Le evidenze interessanti fornite dal modello in cui l’incertezza è inserita in interazione con gli
altri regressori sono: una significatività sensibilmente maggiore rispetto ai modelli in cui
l’incertezza non entra o entra indipendentemente, ed una sensibilmente aumentata
significatività degli altri regressori, specialmente quelli che approssimano variabili endogene,
nel momento in cui vengono stimati in relazione con l’indice EPU. Ciò è importante perché
denota che l’incertezza aumenta la significatività dell’impatto di tali regressori
sull’andamento degli spread e aumenta la sensibilità degli investitori rispetto alle differenze
strutturali tra Paesi.
- 66 -
C’è una ulteriore evidenza che a favore dell’utilizzo dell’incertezza come regressore degli
spread: si può notare come, quando l’incertezza va a sostituire la dummy, il modello aumenti
di valore esplicativo, e come inoltre l’incertezza abbia una significatività sensibilmente
maggiore rispetto alla suddetta dummy. Ciò potrebbe essere indice del fatto che l’incertezza,
come la dummy risponde all’esigenza di inserire nel modello gli effetti diretti della crisi,
essendo questa sensibile a shock economico-politici. Tale evidenza indicherebbe anche che
l’incertezza si pone come variabile in grado di far emergere le differenze nei fondamentali
fiscali tra Stati nella determinazione dei rendimenti dei titoli sovrani, differenze che,
altrimenti, per l’area Euro sembrerebbero non essere significative.

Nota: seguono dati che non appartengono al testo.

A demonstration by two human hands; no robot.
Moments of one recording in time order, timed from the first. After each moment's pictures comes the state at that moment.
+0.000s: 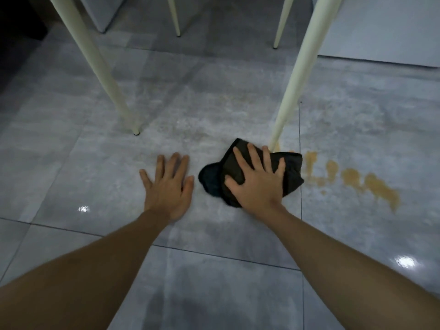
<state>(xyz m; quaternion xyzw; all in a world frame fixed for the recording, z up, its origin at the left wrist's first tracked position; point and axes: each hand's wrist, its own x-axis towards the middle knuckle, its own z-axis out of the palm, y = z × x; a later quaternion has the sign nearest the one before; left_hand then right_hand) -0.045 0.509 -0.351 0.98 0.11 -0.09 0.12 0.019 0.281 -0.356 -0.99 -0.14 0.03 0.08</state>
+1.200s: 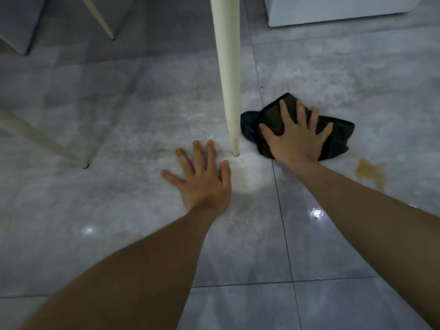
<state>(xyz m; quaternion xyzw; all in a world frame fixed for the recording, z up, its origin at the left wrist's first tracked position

Alla luce dei risultati appena elencati si può affermare che l’incertezza ha un significativo
impatto sull’andamento degli spread, non tanto come regressore diretto di tali indici (a parte il
caso dell’Italia presenta p-value (t) abbastanza elevati), ma piuttosto come variabile in grado
di amplificare gli effetti dei regressori più tradizionalmente riconosciuti come driver dei
rendimenti obbligazionari sovrani ed in grado di amplificare la risonanza delle differenze
strutturali tra Paesi, ciò si pone in accordo con quanto sostenuto dalla precedente letteratura,
la quale unanimemente attribuisce alle variabili esterne la maggiore rilevanza nella
determinazione dei rendimenti dei titoli di Stato.